### TASK TO COMPLETE
Practice item. Set the material below down again exactly, with no pictures.

### INFORMATION PROVIDED
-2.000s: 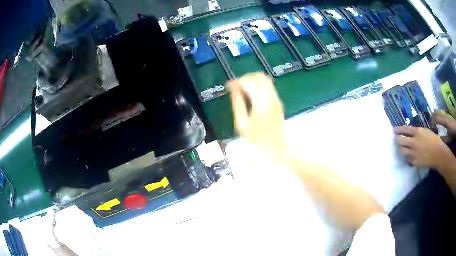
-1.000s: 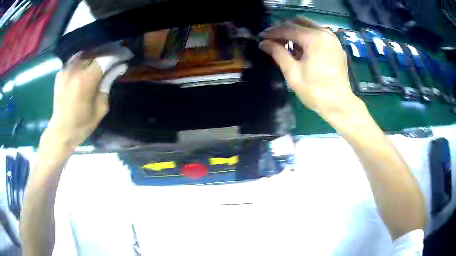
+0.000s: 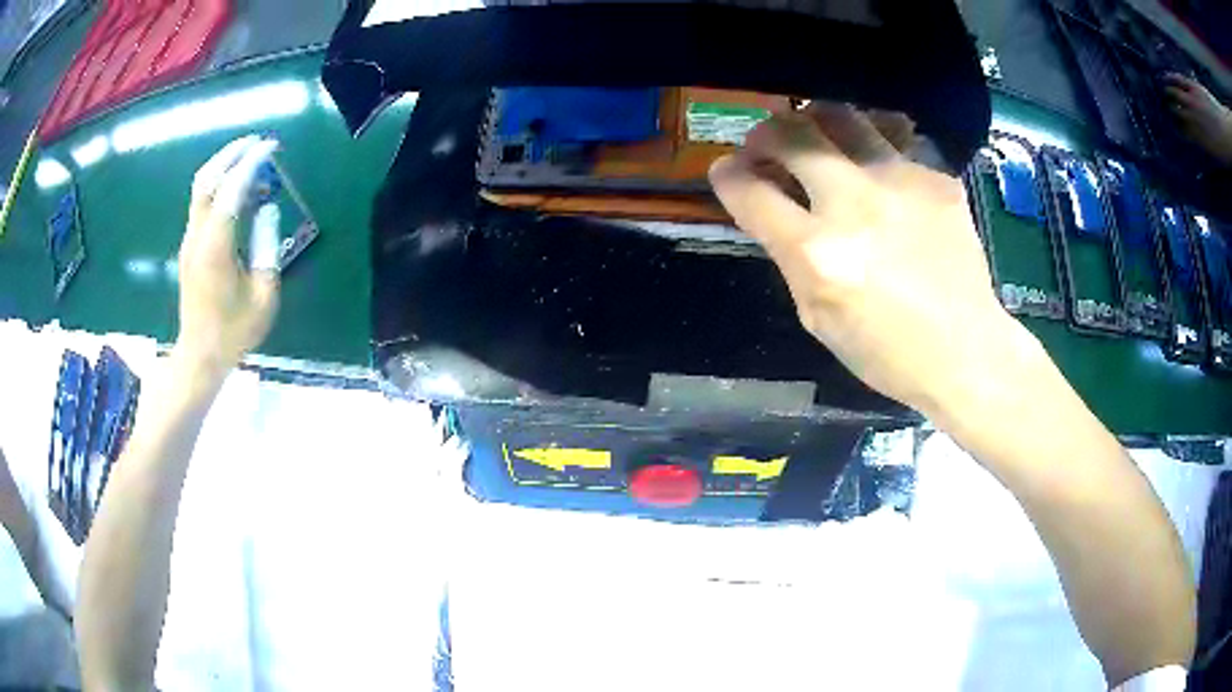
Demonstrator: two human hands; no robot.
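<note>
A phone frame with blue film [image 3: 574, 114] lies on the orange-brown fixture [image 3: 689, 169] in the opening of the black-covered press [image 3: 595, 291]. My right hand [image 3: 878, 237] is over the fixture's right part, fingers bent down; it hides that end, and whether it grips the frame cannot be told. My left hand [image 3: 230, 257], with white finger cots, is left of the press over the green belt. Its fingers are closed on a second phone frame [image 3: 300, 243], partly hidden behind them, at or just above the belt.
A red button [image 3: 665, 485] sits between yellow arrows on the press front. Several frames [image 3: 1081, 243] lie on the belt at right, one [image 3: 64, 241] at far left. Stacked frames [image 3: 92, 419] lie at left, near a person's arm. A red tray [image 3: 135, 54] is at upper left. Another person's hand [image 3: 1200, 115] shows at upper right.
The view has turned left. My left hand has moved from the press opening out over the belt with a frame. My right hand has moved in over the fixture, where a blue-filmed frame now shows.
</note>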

### COMPLETED EXERCISE
-2.000s: 
-1.000s: 
+0.000s: 
Demonstrator: two human hands; no robot.
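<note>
A phone frame with blue film [image 3: 574, 114] lies on the orange-brown fixture [image 3: 689, 169] in the opening of the black-covered press [image 3: 595, 291]. My right hand [image 3: 878, 237] is over the fixture's right part, fingers bent down; it hides that end, and whether it grips the frame cannot be told. My left hand [image 3: 230, 257], with white finger cots, is left of the press over the green belt. Its fingers are closed on a second phone frame [image 3: 300, 243], partly hidden behind them, at or just above the belt.
A red button [image 3: 665, 485] sits between yellow arrows on the press front. Several frames [image 3: 1081, 243] lie on the belt at right, one [image 3: 64, 241] at far left. Stacked frames [image 3: 92, 419] lie at left, near a person's arm. A red tray [image 3: 135, 54] is at upper left. Another person's hand [image 3: 1200, 115] shows at upper right.
The view has turned left. My left hand has moved from the press opening out over the belt with a frame. My right hand has moved in over the fixture, where a blue-filmed frame now shows.
</note>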

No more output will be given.